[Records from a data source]

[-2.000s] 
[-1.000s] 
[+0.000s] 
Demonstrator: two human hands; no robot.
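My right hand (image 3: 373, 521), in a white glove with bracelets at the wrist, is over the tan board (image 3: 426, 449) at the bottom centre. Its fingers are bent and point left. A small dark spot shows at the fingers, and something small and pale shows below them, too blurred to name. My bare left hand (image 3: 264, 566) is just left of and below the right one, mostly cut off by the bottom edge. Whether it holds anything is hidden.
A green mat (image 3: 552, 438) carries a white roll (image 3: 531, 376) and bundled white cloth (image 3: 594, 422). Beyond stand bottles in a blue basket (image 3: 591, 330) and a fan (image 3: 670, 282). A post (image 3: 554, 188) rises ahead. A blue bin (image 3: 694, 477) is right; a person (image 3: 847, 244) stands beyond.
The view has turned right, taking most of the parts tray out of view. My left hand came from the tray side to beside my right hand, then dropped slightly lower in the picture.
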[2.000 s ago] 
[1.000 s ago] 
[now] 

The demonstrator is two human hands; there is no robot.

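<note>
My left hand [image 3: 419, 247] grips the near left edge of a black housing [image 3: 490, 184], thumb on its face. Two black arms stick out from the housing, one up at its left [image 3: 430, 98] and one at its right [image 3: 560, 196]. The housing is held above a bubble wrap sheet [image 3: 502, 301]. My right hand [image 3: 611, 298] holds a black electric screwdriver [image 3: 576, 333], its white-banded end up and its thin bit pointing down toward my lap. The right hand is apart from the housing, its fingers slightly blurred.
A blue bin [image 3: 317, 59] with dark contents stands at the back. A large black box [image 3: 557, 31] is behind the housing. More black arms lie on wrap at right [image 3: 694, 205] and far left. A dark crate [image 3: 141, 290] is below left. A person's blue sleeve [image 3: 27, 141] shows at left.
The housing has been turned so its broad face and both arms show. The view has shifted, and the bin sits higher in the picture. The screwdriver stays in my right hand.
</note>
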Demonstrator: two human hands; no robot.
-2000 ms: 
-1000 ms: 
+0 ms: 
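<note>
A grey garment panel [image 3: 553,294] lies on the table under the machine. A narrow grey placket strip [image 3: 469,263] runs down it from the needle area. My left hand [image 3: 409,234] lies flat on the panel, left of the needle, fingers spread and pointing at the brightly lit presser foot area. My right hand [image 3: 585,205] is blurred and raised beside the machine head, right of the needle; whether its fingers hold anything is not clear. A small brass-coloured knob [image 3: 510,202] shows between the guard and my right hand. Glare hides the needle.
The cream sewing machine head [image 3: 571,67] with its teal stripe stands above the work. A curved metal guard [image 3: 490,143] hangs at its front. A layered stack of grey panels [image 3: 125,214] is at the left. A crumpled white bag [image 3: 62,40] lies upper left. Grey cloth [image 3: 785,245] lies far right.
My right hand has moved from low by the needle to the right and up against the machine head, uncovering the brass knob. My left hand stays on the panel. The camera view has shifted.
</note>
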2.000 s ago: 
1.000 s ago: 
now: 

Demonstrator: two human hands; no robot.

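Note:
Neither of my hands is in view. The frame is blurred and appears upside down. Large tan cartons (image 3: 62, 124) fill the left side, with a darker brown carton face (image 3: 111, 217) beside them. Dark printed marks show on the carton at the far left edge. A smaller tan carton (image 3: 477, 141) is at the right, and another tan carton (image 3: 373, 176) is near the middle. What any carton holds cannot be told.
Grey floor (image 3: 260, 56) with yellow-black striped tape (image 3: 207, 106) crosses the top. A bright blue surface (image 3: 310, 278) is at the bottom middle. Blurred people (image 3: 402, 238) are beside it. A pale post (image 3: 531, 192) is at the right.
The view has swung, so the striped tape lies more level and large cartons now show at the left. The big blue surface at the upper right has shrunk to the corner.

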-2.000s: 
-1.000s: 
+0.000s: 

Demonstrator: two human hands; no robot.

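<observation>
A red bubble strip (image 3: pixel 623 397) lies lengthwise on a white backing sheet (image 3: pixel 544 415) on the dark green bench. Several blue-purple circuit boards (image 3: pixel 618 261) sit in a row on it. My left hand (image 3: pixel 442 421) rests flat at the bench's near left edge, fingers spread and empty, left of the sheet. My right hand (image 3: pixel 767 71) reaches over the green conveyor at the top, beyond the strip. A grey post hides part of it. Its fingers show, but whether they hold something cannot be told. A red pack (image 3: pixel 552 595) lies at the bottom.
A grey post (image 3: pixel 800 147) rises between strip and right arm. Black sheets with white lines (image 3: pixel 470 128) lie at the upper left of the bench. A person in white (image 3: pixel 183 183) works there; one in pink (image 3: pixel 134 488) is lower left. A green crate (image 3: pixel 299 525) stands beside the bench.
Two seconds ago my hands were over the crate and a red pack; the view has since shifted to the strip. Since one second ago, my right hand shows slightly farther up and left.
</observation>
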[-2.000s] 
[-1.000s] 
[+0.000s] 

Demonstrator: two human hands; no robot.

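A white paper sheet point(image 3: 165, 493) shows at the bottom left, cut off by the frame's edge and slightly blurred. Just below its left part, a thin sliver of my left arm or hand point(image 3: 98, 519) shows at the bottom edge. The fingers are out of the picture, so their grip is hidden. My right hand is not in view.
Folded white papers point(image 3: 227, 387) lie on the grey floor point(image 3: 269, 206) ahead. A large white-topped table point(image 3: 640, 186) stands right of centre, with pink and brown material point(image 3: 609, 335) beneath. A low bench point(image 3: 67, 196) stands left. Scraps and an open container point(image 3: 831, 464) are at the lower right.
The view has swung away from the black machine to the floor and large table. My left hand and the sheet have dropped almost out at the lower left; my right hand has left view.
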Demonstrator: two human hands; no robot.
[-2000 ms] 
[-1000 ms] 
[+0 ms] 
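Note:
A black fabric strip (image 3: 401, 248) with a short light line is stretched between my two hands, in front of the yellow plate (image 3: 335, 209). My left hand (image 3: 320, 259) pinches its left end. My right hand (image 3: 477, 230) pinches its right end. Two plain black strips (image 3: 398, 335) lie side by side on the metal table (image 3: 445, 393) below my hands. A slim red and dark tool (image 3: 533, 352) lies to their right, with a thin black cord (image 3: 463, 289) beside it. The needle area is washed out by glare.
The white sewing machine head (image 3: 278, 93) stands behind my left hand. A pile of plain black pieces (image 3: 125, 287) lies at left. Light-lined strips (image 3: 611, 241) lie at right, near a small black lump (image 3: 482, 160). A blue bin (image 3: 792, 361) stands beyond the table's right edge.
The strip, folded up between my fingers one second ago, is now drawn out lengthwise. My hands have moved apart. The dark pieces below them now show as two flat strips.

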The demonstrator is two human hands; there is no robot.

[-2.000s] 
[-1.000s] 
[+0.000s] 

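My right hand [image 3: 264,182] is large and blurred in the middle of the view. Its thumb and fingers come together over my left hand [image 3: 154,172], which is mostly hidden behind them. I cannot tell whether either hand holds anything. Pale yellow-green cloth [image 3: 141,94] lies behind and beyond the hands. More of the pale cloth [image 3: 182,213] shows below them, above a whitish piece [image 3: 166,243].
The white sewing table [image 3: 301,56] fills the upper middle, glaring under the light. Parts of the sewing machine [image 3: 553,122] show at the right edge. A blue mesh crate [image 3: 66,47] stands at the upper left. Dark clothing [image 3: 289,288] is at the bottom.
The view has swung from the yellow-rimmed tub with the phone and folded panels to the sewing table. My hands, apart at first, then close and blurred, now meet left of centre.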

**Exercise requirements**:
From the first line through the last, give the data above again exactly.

**Answer box**:
[-2.000s] 
[-1.000s] 
[+0.000s] 
Demonstrator: two human hands; no robot.
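My right hand (image 3: 373, 521), in a white glove with bracelets at the wrist, is over the tan board (image 3: 426, 449) at the bottom centre. Its fingers are bent and point left. A small dark spot shows at the fingers, and something small and pale shows below them, too blurred to name. My bare left hand (image 3: 264, 566) is just left of and below the right one, mostly cut off by the bottom edge. Whether it holds anything is hidden.
A green mat (image 3: 552, 438) carries a white roll (image 3: 531, 376) and bundled white cloth (image 3: 594, 422). Beyond stand bottles in a blue basket (image 3: 591, 330) and a fan (image 3: 670, 282). A post (image 3: 554, 188) rises ahead. A blue bin (image 3: 694, 477) is right; a person (image 3: 847, 244) stands beyond.
The view has turned right, taking most of the parts tray out of view. My left hand came from the tray side to beside my right hand, then dropped slightly lower in the picture.
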[2.000 s ago] 
[1.000 s ago] 
[now] 

The demonstrator is two human hands; there is no robot.

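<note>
My left hand [image 3: 419, 247] grips the near left edge of a black housing [image 3: 490, 184], thumb on its face. Two black arms stick out from the housing, one up at its left [image 3: 430, 98] and one at its right [image 3: 560, 196]. The housing is held above a bubble wrap sheet [image 3: 502, 301]. My right hand [image 3: 611, 298] holds a black electric screwdriver [image 3: 576, 333], its white-banded end up and its thin bit pointing down toward my lap. The right hand is apart from the housing, its fingers slightly blurred.
A blue bin [image 3: 317, 59] with dark contents stands at the back. A large black box [image 3: 557, 31] is behind the housing. More black arms lie on wrap at right [image 3: 694, 205] and far left. A dark crate [image 3: 141, 290] is below left. A person's blue sleeve [image 3: 27, 141] shows at left.
The housing has been turned so its broad face and both arms show. The view has shifted, and the bin sits higher in the picture. The screwdriver stays in my right hand.
</note>
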Demonstrator: two human hands; no robot.
-2000 ms: 
-1000 ms: 
+0 ms: 
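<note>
A grey garment panel [image 3: 553,294] lies on the table under the machine. A narrow grey placket strip [image 3: 469,263] runs down it from the needle area. My left hand [image 3: 409,234] lies flat on the panel, left of the needle, fingers spread and pointing at the brightly lit presser foot area. My right hand [image 3: 585,205] is blurred and raised beside the machine head, right of the needle; whether its fingers hold anything is not clear. A small brass-coloured knob [image 3: 510,202] shows between the guard and my right hand. Glare hides the needle.
The cream sewing machine head [image 3: 571,67] with its teal stripe stands above the work. A curved metal guard [image 3: 490,143] hangs at its front. A layered stack of grey panels [image 3: 125,214] is at the left. A crumpled white bag [image 3: 62,40] lies upper left. Grey cloth [image 3: 785,245] lies far right.
My right hand has moved from low by the needle to the right and up against the machine head, uncovering the brass knob. My left hand stays on the panel. The camera view has shifted.
</note>
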2.000 s ago: 
1.000 s ago: 
now: 

Demonstrator: two human hands; no robot.

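Note:
Neither of my hands is in view. The frame is blurred and appears upside down. Large tan cartons (image 3: 62, 124) fill the left side, with a darker brown carton face (image 3: 111, 217) beside them. Dark printed marks show on the carton at the far left edge. A smaller tan carton (image 3: 477, 141) is at the right, and another tan carton (image 3: 373, 176) is near the middle. What any carton holds cannot be told.
Grey floor (image 3: 260, 56) with yellow-black striped tape (image 3: 207, 106) crosses the top. A bright blue surface (image 3: 310, 278) is at the bottom middle. Blurred people (image 3: 402, 238) are beside it. A pale post (image 3: 531, 192) is at the right.
The view has swung, so the striped tape lies more level and large cartons now show at the left. The big blue surface at the upper right has shrunk to the corner.
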
-2.000s: 
-1.000s: 
+0.000s: 

Demonstrator: two human hands; no robot.

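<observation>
A red bubble strip (image 3: pixel 623 397) lies lengthwise on a white backing sheet (image 3: pixel 544 415) on the dark green bench. Several blue-purple circuit boards (image 3: pixel 618 261) sit in a row on it. My left hand (image 3: pixel 442 421) rests flat at the bench's near left edge, fingers spread and empty, left of the sheet. My right hand (image 3: pixel 767 71) reaches over the green conveyor at the top, beyond the strip. A grey post hides part of it. Its fingers show, but whether they hold something cannot be told. A red pack (image 3: pixel 552 595) lies at the bottom.
A grey post (image 3: pixel 800 147) rises between strip and right arm. Black sheets with white lines (image 3: pixel 470 128) lie at the upper left of the bench. A person in white (image 3: pixel 183 183) works there; one in pink (image 3: pixel 134 488) is lower left. A green crate (image 3: pixel 299 525) stands beside the bench.
Two seconds ago my hands were over the crate and a red pack; the view has since shifted to the strip. Since one second ago, my right hand shows slightly farther up and left.
</observation>
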[-2.000s] 
[-1.000s] 
[+0.000s] 

Demonstrator: two human hands; no robot.

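A white paper sheet point(image 3: 165, 493) shows at the bottom left, cut off by the frame's edge and slightly blurred. Just below its left part, a thin sliver of my left arm or hand point(image 3: 98, 519) shows at the bottom edge. The fingers are out of the picture, so their grip is hidden. My right hand is not in view.
Folded white papers point(image 3: 227, 387) lie on the grey floor point(image 3: 269, 206) ahead. A large white-topped table point(image 3: 640, 186) stands right of centre, with pink and brown material point(image 3: 609, 335) beneath. A low bench point(image 3: 67, 196) stands left. Scraps and an open container point(image 3: 831, 464) are at the lower right.
The view has swung away from the black machine to the floor and large table. My left hand and the sheet have dropped almost out at the lower left; my right hand has left view.
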Demonstrator: two human hands; no robot.
[-2000 ms] 
[-1000 ms] 
[+0 ms] 
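Note:
A black fabric strip (image 3: 401, 248) with a short light line is stretched between my two hands, in front of the yellow plate (image 3: 335, 209). My left hand (image 3: 320, 259) pinches its left end. My right hand (image 3: 477, 230) pinches its right end. Two plain black strips (image 3: 398, 335) lie side by side on the metal table (image 3: 445, 393) below my hands. A slim red and dark tool (image 3: 533, 352) lies to their right, with a thin black cord (image 3: 463, 289) beside it. The needle area is washed out by glare.
The white sewing machine head (image 3: 278, 93) stands behind my left hand. A pile of plain black pieces (image 3: 125, 287) lies at left. Light-lined strips (image 3: 611, 241) lie at right, near a small black lump (image 3: 482, 160). A blue bin (image 3: 792, 361) stands beyond the table's right edge.
The strip, folded up between my fingers one second ago, is now drawn out lengthwise. My hands have moved apart. The dark pieces below them now show as two flat strips.
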
The demonstrator is two human hands; there is no robot.

[-2.000s] 
[-1.000s] 
[+0.000s] 

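My right hand [image 3: 264,182] is large and blurred in the middle of the view. Its thumb and fingers come together over my left hand [image 3: 154,172], which is mostly hidden behind them. I cannot tell whether either hand holds anything. Pale yellow-green cloth [image 3: 141,94] lies behind and beyond the hands. More of the pale cloth [image 3: 182,213] shows below them, above a whitish piece [image 3: 166,243].
The white sewing table [image 3: 301,56] fills the upper middle, glaring under the light. Parts of the sewing machine [image 3: 553,122] show at the right edge. A blue mesh crate [image 3: 66,47] stands at the upper left. Dark clothing [image 3: 289,288] is at the bottom.
The view has swung from the yellow-rimmed tub with the phone and folded panels to the sewing table. My hands, apart at first, then close and blurred, now meet left of centre.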

Work on this exercise has concluded.